**Task to complete**
Return the lines of the material below exactly, beginning with the line that has "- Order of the" in it and finishing with the line that has "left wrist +" in it. Leave all pictures aside.

**Exercise data**
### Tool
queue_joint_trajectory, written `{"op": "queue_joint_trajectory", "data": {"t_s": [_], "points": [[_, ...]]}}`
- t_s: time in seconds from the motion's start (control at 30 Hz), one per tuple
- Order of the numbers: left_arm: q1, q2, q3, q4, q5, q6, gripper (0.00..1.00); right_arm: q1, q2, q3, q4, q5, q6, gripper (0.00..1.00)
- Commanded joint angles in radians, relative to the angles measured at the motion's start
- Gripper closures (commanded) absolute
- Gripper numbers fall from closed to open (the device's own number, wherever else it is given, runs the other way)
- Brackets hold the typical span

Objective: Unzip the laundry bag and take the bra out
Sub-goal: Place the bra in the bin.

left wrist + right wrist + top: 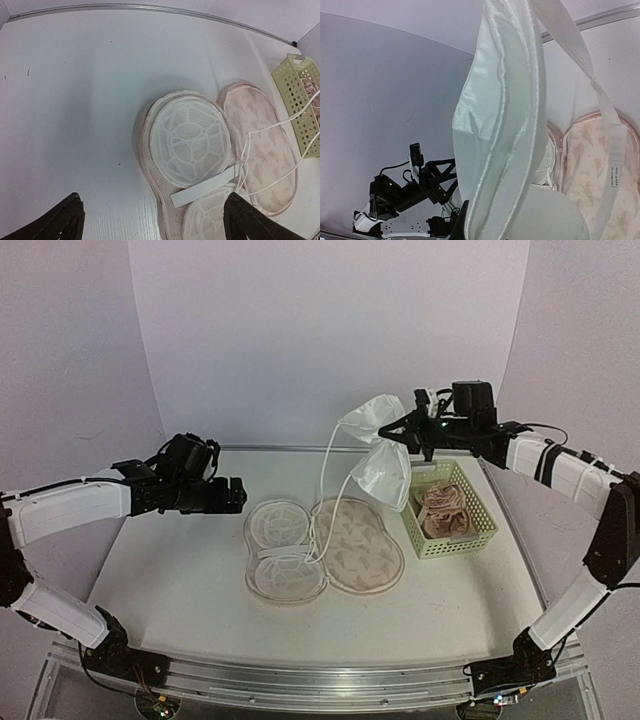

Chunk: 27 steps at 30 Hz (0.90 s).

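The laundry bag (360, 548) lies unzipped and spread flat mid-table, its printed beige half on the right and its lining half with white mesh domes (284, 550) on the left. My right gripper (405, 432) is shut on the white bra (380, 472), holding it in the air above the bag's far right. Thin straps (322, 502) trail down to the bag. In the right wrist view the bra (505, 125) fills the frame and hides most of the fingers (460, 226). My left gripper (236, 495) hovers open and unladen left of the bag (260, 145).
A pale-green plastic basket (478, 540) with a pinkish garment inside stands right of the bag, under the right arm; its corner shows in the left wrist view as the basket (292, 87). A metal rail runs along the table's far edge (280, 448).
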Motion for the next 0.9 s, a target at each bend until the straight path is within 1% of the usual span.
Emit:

**Written answer**
- Order of the numbers: left_arm: q1, q2, q3, q4, q5, q6, gripper (0.00..1.00); right_arm: q1, q2, q3, q4, q5, q6, gripper (0.00..1.00)
- Commanded joint angles in radians, relative to the angles measured at the motion's start
- Gripper closures (commanded) absolute
- Gripper numbers fall from closed to open (the device's own number, wherever else it is given, runs the other way)
- Brackets hold the typical span

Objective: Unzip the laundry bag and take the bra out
Sub-goal: Place the bra in the bin.

left wrist + right wrist + top: 

No more output is expected for this exercise.